The auto repair industry has a problem. At least, that’s according to the entrepreneur looking to bring an OpenTable-inspired model to the auto shop ecosystem.
In a recent interview, Rob Infantino, the founder and CEO of online auto repair marketplace Openbay, told PYMNTS that auto repair shops waste a lot of time trying to acquire customers in the wrong ways. Most auto repair shops, he said, still seem to be unaware of the impact the internet can have on their business in the modern economy.
Mechanics often have a minimal online presence, if any, and operate instead on partnerships, referrals and calls for quotes from prospective customers. And in a recent interview, Infantino told PYMNTS that as he visited repair shops around the U.S. to conduct research, he noticed a common trait among calls from customers looking for a quote.
“The interesting thing was that you would actually watch the service advisor go screen to screen, or even book to book, and go on a manual calculator and take a few minutes to give a person a quote,” he recalled. “You’d hear that time and time again, and it’s a time-consuming process for the shop. And then we’d ask them how many of those customers they actually converted, and they said only 10 percent, in most cases. That’s a lot of time wasted for not a lot of customers, and it seemed like there had to be a better and faster way.”
Those experiences were the inspiration for the company’s newest products, a pair of subscription services for auto shops looking to automate customer quotes to save time and help convert more quote shoppers into customers. Called Benefit and ServiceAdvisor, the products compare service quotes 24/7 in order to increase conversion and allow customers to shop for quotes efficiently. The products are also designed to save shop owners time and money in the process while simplifying the quote shopping process for consumers.
Openbay was founded in 2011 and designed to connect millennial drivers with auto repair shops online. Unfortunately, many mechanics do not have a substantial digital presence, making it more difficult for them to connect with customers who shop online.
Infantino noted this was a particular problem for auto repair shops because of the typically high-priced nature of their services. Consumers in 2017 are educating themselves better than they have in the past, Infantino said, thanks to the freely available pricing information available online. This is especially true for transactions with big price tags attached, such as auto repairs.
For example, consumers often expect to be able to comparison-shop online by finding prices for comparable items or services before visiting a physical location. However, due to the time-consuming nature of getting a quote for specific auto repairs and the variable costs that are involved, like labor and parts, many shops did not have the ability to advertise their prices online.
“They just aren’t acquiring the online consumer, which is really the modern-day consumer,” Infantino said. “There are 91 million millennials out there who like to shop online and are used to immediacy and a high quality of service. They have high expectations around being able to push a few buttons and get results right away, and there were no tools like that for the shops.”

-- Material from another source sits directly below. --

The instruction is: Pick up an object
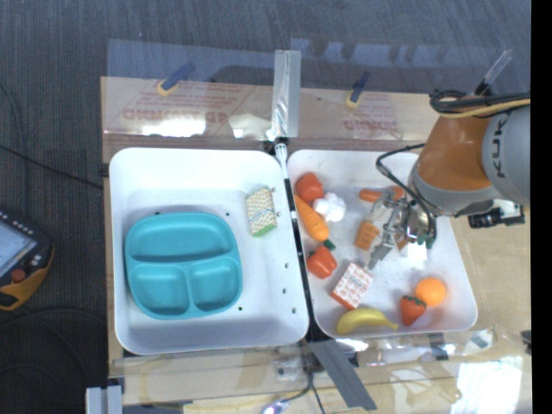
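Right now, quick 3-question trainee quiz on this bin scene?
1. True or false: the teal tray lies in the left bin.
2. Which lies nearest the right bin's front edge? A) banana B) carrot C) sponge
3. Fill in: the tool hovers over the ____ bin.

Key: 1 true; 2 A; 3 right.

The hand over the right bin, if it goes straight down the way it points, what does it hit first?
Probably the small orange block beside the hand, or the bare floor of the right bin next to it. The slanted view leaves depth unclear.
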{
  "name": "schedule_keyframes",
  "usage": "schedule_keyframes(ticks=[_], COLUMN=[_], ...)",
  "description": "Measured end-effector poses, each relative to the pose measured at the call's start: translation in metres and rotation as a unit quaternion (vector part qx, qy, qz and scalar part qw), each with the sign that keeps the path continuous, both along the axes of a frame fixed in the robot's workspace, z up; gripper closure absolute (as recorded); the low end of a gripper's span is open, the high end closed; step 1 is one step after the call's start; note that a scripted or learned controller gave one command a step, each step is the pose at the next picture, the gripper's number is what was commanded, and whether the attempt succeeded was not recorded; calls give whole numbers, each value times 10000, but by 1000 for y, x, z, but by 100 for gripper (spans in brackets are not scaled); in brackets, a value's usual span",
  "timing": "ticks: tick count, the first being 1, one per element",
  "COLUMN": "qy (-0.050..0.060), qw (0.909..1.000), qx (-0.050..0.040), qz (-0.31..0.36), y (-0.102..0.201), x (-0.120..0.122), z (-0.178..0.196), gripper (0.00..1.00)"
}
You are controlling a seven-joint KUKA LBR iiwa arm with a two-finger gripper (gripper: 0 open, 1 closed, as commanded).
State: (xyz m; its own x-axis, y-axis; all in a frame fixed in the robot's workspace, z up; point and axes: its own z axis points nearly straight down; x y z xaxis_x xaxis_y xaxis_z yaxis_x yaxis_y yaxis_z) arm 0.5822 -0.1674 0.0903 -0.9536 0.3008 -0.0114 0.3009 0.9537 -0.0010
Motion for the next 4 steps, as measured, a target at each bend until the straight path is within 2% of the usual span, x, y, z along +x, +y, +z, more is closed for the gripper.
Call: schedule_keyframes(ticks=[1,2,3,4], qy=[92,-12,-42,36], qw=[9998,10000,10000,9776], qx=[26,3,-12,24], qz=[155,-22,-17,-2106], y=[-28,-11,-11,2], x=[75,42,44,63], z=[3,0,11,18], gripper=[0,0,100,100])
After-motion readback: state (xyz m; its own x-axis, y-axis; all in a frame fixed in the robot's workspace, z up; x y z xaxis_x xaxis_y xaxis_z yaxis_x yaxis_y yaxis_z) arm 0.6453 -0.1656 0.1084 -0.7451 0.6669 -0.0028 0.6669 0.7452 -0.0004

In February, Openbay hoped to address this issue when it rolled out its pair of subscription services after a pilot period in 2016. Their Benefit offering allows shop owners to give quotes quickly over the phone without having to waste time with calculations. ServiceAdvisor is a website plug-in that allows consumers to receive an online quote using the same technology.
“Auto repair shops have been kind of stuck in time for the past few decades,” Infantino said. “They have not really kept track of innovations in terms of getting an online user, so we thought this kind of subscription service could be a big opportunity for businesses in that market looking to improve what they do online.”
Racing into the present (and future)
Infantino and his team are hoping to bring the auto repair industry into the twenty-first century, he said, even if it is a few years late to the century. Along with Benefit and ServiceAdvisor, Infantino said the company is working to build more online solutions to help mechanics tap into the internet to acquire new customers.
“We want to do that part of their job for them — their skills are in repairing the cars, and this is about making sure they can do that without getting bogged down in other areas,” he explained.
Part of that will be automating more aspects of the auto repair process, like scheduling. Infantino said that he and his team are currently building an online scheduling solution that will allow prospective customers to get accurate estimates of how long a repair will take and to schedule the work through an online portal.
“The time management for repair bays is really awful right now,” he said. “What we want to build is something similar to what OpenTable offers for restaurants, where you can go see the schedule online and make an appointment that works for you and be confident that will be the right appointment and the repair will be done on time.”
With self-driving vehicles on the horizon, the auto repair industry’s race to catch up to modern-day online standards could very well be just the beginning of the race.